Problem details |
Would you write out the listing verbatim and skip every picture in it?

Supplied material |
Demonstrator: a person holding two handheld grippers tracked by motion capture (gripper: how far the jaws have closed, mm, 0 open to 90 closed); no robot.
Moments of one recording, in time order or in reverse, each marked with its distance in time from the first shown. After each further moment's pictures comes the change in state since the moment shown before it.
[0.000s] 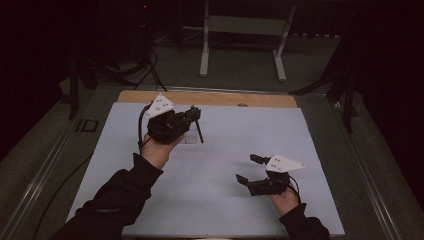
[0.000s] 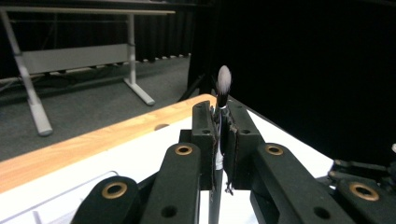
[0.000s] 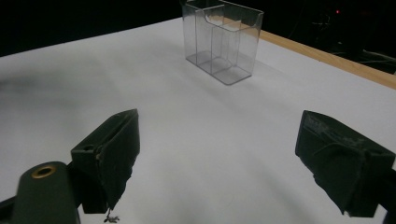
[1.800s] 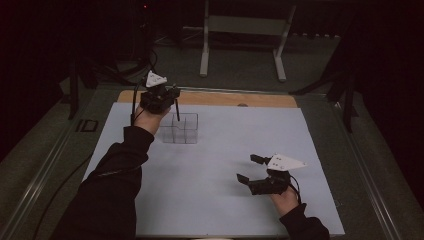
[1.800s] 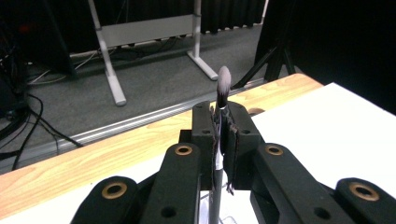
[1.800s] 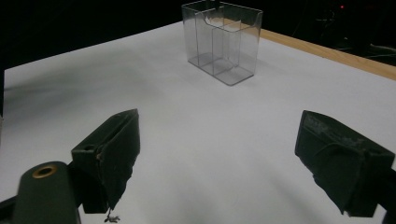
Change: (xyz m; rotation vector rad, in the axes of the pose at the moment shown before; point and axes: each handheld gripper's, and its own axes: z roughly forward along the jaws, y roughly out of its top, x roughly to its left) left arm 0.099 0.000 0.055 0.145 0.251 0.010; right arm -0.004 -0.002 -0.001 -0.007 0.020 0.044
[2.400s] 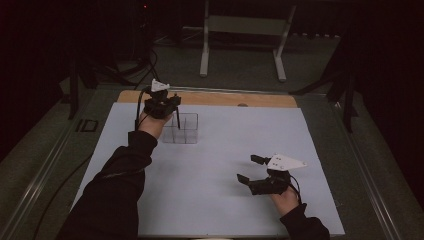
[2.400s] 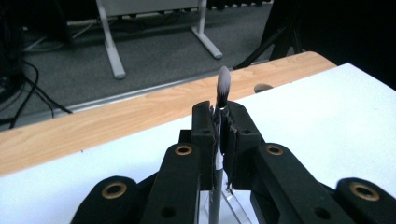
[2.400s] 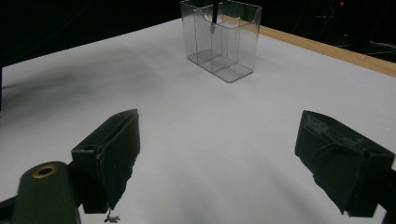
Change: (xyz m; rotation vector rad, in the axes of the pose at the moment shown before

Task response |
Demonstrator: a person holding two handheld grippers tracked by motion capture (gripper: how far the jaws have closed, mm, 0 open to 90 closed); no robot.
Moments of one recording, in time order or in reverse, each marked with its distance in time from the first shown. After each further moment's pictures comes the change in state since the moment shown before it.
[0.000s] 
[0.000s] 
[0.000s] 
[1.800s] 
[1.800s] 
[1.800s] 
Change: (xyz m; rotation vector rad, in the axes of the pose at the moment shown before; point and axes: each handheld gripper's, and its own axes: z roughly forward along the jaws, y roughly out of its top, x roughly to its left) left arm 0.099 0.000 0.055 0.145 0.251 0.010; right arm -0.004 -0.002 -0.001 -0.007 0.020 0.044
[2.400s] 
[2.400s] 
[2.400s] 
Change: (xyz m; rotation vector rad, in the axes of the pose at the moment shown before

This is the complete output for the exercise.